■ Work instructions
Your answer should be one number: how many lines below hold the word "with".

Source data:
++++++++++++++++++++

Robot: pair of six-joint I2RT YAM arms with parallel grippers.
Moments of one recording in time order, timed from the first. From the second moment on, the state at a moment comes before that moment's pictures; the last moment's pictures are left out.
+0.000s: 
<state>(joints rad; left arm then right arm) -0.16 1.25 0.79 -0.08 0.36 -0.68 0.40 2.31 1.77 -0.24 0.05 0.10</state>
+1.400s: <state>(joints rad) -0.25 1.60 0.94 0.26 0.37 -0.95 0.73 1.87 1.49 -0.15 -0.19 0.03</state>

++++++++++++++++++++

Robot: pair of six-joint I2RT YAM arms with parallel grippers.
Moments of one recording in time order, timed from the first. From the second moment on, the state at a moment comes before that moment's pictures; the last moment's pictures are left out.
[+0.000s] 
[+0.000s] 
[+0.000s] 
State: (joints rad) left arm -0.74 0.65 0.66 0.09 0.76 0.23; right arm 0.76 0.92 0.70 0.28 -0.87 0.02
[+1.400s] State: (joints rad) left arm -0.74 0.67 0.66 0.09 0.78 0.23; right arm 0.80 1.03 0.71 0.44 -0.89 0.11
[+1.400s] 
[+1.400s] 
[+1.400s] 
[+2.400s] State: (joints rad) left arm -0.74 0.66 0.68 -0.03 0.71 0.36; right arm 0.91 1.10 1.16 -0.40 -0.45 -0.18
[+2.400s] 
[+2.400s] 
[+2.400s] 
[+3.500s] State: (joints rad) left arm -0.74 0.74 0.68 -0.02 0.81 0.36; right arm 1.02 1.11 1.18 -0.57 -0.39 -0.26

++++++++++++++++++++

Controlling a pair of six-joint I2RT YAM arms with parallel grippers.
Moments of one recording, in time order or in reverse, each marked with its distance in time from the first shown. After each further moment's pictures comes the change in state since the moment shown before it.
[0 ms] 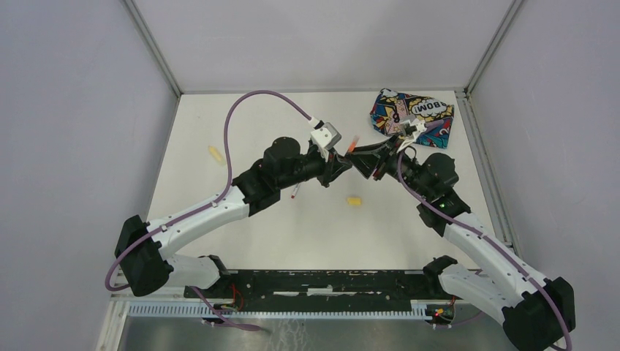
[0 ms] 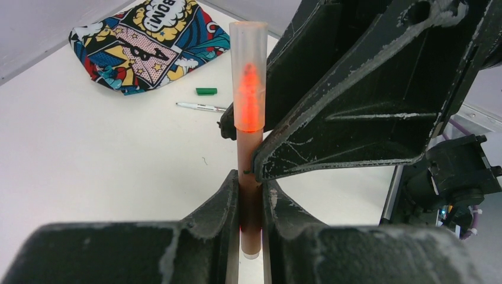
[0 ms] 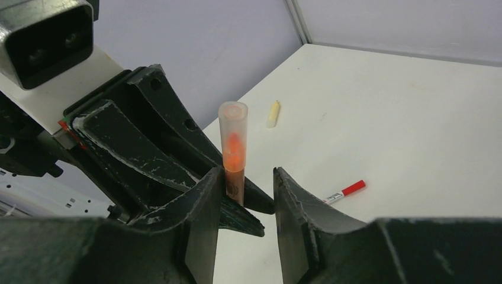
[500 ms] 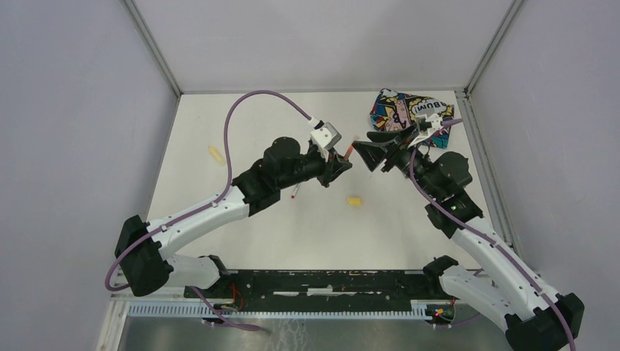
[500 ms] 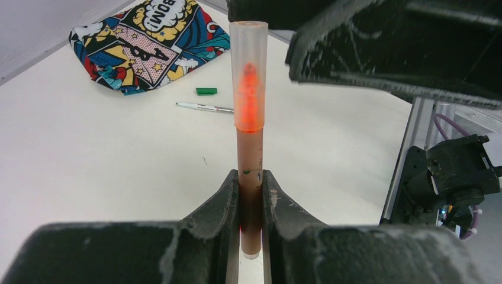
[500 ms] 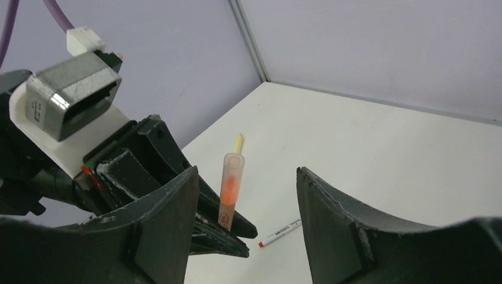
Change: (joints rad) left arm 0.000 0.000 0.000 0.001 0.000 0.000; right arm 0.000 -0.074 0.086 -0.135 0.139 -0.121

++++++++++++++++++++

■ Result of the task
4